# Pulled today before the frost



## Halloween (Nov 24, 2012)

Not bad from 3 plants. Had more but someone was pulling weeds
The 1 is all attached - looks like some sausage I made the other day

Any suggestions on how to preserve them 
Canning or what?
Thanks


----------



## Grimm (Sep 5, 2012)

Canning. I cube them to a half inch and fill the jars with hot sugar water.

I like mashed sweet potatoes with brown sugar and pepper.


----------



## Davarm (Oct 22, 2011)

I dehydrate a lot of sweet potatoes.

Dice them into ab out 1/2 inch cubes, cook until just done then dehydrate.

It takes a while to dry them completely, dont scrimp on time in the dehydrator or they will grow fuzz while stored.
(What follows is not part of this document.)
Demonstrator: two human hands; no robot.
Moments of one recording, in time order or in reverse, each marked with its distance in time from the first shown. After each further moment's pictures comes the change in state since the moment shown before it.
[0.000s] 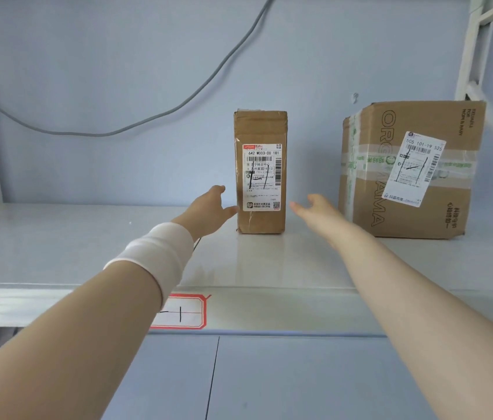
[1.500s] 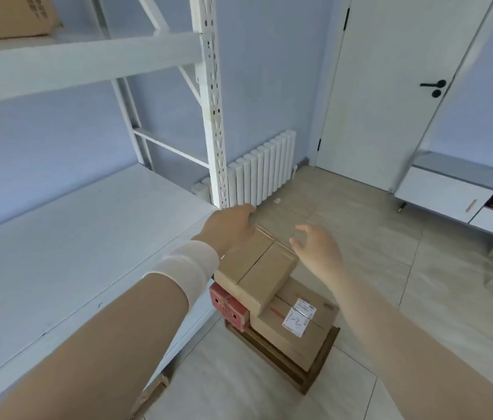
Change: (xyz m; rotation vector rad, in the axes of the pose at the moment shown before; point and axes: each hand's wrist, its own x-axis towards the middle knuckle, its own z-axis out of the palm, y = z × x) left_hand -0.393 0.294 0.353 0.115 -0.801 0.827; right_hand -0.542 0.331 -0.211 -0.493 0.338 0.817
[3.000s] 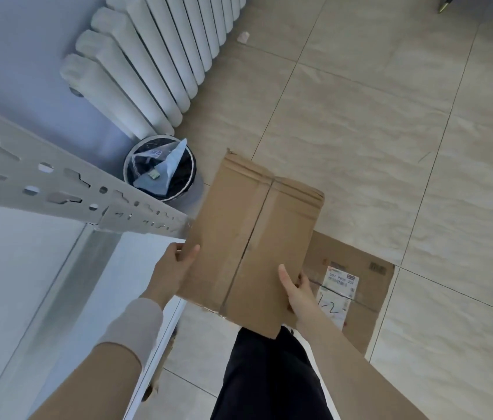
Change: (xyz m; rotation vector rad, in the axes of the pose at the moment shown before) left_hand 0.283 -0.217 0.350 -0.697 -0.482 -0.741; right_hand 0.192 0.175 0.348 1.173 -0.227 1.238
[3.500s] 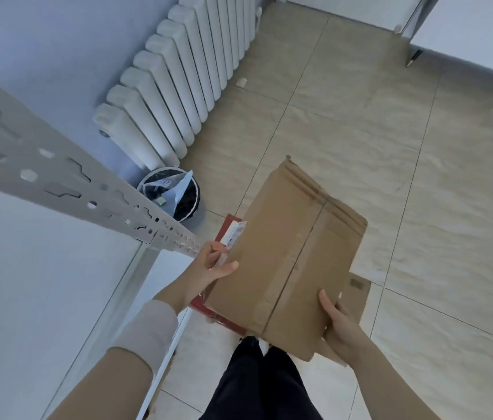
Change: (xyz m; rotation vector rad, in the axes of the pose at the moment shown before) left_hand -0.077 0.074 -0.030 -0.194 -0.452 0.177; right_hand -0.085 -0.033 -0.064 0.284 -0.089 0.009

Looks like those would be kinda hard to work with(dehydrating) so Grimms suggestion would likely be better for you.


----------



## hashbrown (Sep 2, 2013)

They keep all winter in my basement.


----------



## *Andi (Nov 8, 2009)

hashbrown said:


> They keep all winter in my basement.


Ours do well in the root cellar.


----------



## UncleJoe (Jan 11, 2009)

I have a couple jars of them sliced and dehydrated. They should be very crispy if you go that route.


----------